Ему плеснули в лицо какой-то холодной жидкостью. Он инстинктивно втянул в себя воздух, и она попала в рот. Ну и гадость! У нее был едкий химический привкус, которого он не ощущал прежде, но обонял тысячи раз. И в этот момент паника прогнала остатки боли, потому что запястья его были скованы наручниками, он лежал на обочине, и кто-то обливал его бензином.
– Боже мой, нет, нет, прошу вас, нет!..
– Ш-ш-ш.
Полицейский, похожий на волка, присел рядом с ним.
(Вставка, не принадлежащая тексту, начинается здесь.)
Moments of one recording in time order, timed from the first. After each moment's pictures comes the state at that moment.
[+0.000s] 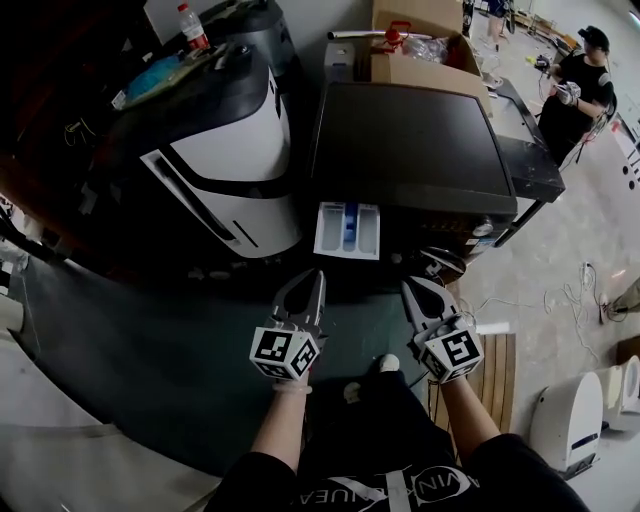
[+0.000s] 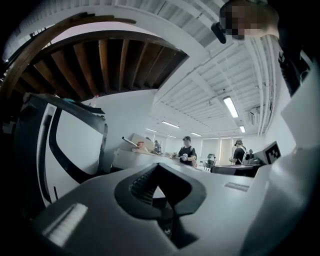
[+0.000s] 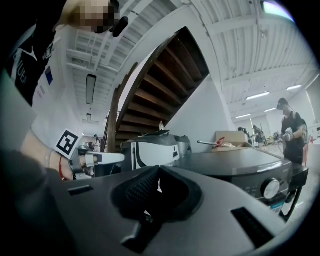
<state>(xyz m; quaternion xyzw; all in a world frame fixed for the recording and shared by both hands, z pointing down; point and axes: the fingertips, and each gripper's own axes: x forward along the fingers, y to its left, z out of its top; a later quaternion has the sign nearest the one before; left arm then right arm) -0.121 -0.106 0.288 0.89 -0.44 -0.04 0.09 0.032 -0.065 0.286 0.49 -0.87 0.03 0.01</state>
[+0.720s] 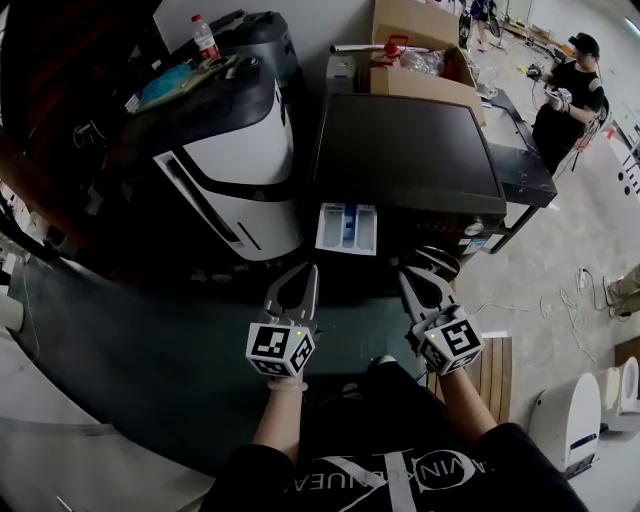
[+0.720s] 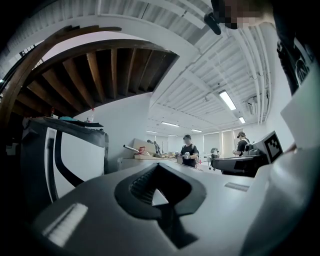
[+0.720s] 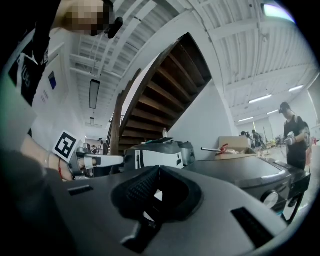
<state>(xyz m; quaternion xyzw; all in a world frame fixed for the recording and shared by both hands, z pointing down) -0.132 -0.077 0.237 0.89 -0.46 -0.02 0.04 0.023 -0.043 0.235 0.48 -0.88 0.02 -0.01</state>
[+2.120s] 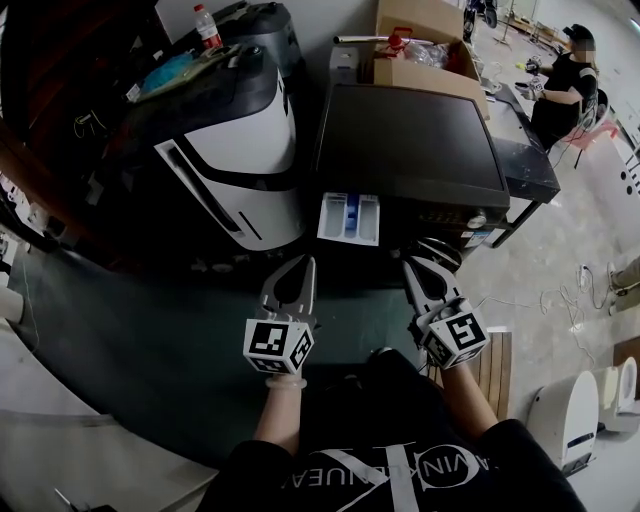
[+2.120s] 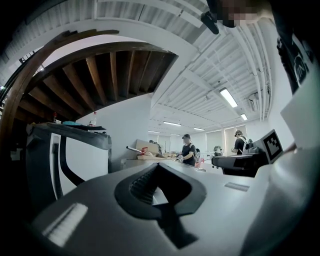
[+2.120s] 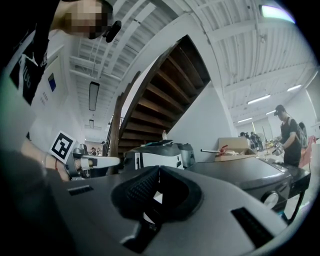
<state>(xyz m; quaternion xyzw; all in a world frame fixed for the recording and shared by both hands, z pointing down) -0.139 -0.068 0.229 0.88 -0.47 -0.01 0.03 0.024 -0.041 0.224 0.48 -0.88 0.01 -0.02</state>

Его напарник наклонил канистру и пошел спиной вперед, оставляя перед собой бензиновую дорожку.
– Не надо суетиться, – сказал патрульный Кевину.
– Прошу вас, офицер, пожалуйста…
– Я не коп, мистер Темпл. Я… – Он задумался. – Пожалуй, вы могли бы назвать меня солдатом армии Дарвина.
– Я сделаю, что вы скажете, у меня есть деньги, возьмите всё…
– Вы лучше помолчите. И послушайте. – Голос звучал твердо, но не резко. – Вы слушаете?
Кевин исступленно закивал. Пары бензина были повсюду, ударяли ему в нос, жгли глаза, холодили руки и лицо.
– Я хочу, чтобы вы знали: мы делаем это не потому, что вы нормальный, – признался патрульный. – И мне искренне жаль, что нам приходится поступать подобным образом. Но на войне нет такого понятия, как невинный свидетель.
Несколько секунд казалось, что он собирается добавить что-то еще, но он просто встал.
Ужас, какого никогда не испытывал Кевин Темпл, овладел им, задавив собой все его существо и спеленав тело. Кевин хотел закричать, взмолиться, заголосить, убежать, но не мог найти слов. Зубы выбивали дробь, ноги были ватные.
– Если вас это утешит, вы теперь стали частью кое-чего значительного. Существенной частью плана, – объявил патрульный и чиркнул спичкой.